# EXERCISE:
Using the word "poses" as the filter, copy each matching line from the records.

Data items:
BEGIN

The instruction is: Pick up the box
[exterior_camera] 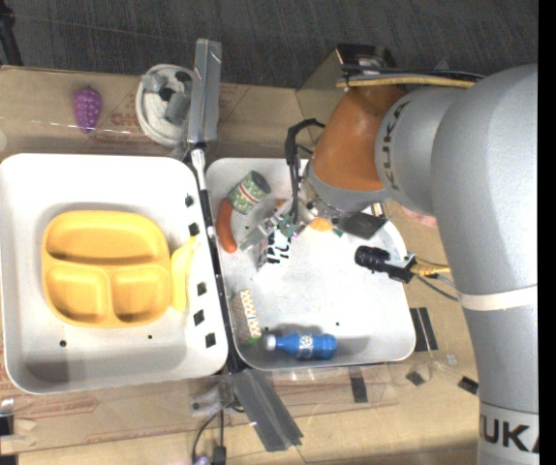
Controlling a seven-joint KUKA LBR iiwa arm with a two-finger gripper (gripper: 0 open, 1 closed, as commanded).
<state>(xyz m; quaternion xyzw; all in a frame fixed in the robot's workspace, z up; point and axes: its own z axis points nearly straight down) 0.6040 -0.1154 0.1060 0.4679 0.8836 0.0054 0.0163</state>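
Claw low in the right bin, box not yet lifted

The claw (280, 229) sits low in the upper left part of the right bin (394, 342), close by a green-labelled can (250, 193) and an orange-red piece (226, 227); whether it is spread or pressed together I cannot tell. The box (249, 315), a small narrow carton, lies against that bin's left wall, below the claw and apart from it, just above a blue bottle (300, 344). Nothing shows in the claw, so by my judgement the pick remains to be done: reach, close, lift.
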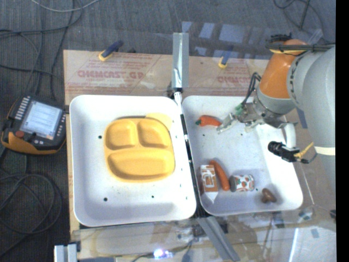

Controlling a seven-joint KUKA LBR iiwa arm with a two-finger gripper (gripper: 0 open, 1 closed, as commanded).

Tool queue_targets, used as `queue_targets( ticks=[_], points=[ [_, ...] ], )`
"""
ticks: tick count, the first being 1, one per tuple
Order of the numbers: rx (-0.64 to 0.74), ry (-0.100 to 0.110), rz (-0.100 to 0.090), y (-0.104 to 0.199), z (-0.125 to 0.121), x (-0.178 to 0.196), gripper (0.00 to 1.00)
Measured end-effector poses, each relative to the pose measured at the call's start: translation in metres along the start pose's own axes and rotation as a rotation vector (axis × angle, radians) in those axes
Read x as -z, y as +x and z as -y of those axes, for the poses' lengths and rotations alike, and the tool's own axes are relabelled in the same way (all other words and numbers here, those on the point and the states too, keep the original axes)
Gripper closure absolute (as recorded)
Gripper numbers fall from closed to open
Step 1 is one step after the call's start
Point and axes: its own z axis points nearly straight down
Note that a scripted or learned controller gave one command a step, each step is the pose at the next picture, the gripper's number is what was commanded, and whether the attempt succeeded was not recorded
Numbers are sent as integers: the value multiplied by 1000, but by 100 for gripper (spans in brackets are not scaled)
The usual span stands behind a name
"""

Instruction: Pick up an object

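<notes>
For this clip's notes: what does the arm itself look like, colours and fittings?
The arm is a thick, rounded, light-grey body with a glossy orange band above the wrist. Below the band sits a darker grey wrist section with thin dark cables running along it. The tool is small, pale and metallic, with a green spot near its base.

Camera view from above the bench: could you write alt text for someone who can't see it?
A grey and orange robot arm reaches from the right, its gripper over the right bin near a small carrot. Four more small objects lie along that bin's front edge. The left bin holds a yellow divided tray.
</notes>
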Motion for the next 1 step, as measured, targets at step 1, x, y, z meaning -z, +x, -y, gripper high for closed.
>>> queue_targets(
  ticks=[1],
  points=[
    [108, 1, -9, 9, 122, -9, 0]
  ],
)
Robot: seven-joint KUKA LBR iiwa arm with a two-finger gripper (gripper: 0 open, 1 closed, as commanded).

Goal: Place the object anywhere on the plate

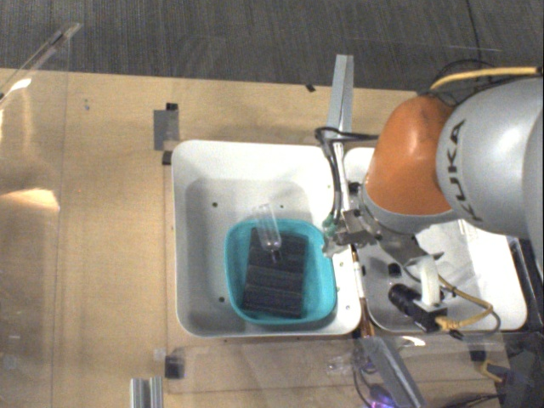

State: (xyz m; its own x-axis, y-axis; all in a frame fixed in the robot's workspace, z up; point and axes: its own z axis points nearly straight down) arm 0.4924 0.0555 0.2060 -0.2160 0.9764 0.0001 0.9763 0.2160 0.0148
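Observation:
A teal square plate (320, 289) sits in the left white bin (197, 253), toward its front right. A black ridged block (276, 277) lies flat on the plate, filling most of its middle. A small clear plastic piece (269, 227) stands at the block's far edge, over the plate's back rim. The arm's orange band (412, 170) and grey wrist hang over the divider between the bins. What I can see of my gripper (344, 228) is just right of the plate's rim, apart from the block. The wrist hides most of it.
The right white bin (497, 300) lies mostly under the arm, with black and yellow cabling (425, 306) over its front. A grey upright post (342, 92) stands behind the bins. Bare wooden bench spreads to the left.

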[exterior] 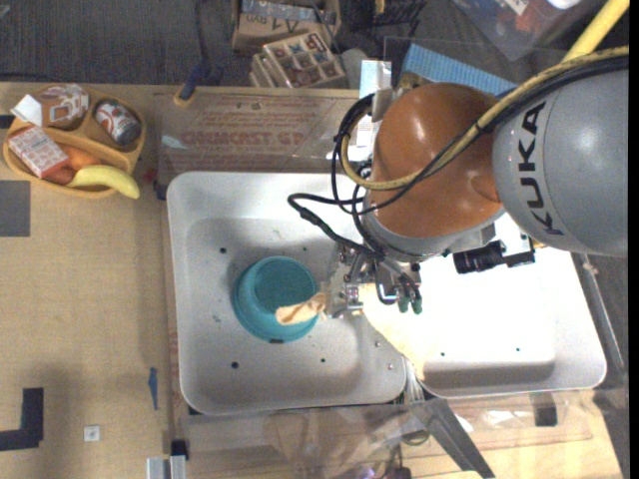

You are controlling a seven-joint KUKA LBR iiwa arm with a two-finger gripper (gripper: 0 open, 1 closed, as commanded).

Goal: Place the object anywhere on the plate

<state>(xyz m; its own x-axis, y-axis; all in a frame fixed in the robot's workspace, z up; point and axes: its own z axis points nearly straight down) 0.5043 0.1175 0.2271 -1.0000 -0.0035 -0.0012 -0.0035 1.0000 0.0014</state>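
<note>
A: Where's the plate (272, 295)?

B: In the left bin, right of the middle — round, teal, lying flat with its rim up.

A: And the object (301, 312)?

B: A small tan piece, long and thin, pale orange along one side. It lies aslant on the plate's lower right part — its left end on the teal inside, its right end out over the rim. What it is I can't tell.
</note>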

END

# SOLUTION FOR THIS EXERCISE:
Measured end-effector poses, each relative to the pose measured at the call's start: translation in metres along the start pose's own axes and rotation as a rotation vector (axis × angle, radians) in those axes
Read x as -z, y as +x and z as -y of those axes, for the poses' lengths and rotations alike, and the tool's own axes are relabelled in the same way (all other words and numbers here, those on the point and the states too, keep the original axes)

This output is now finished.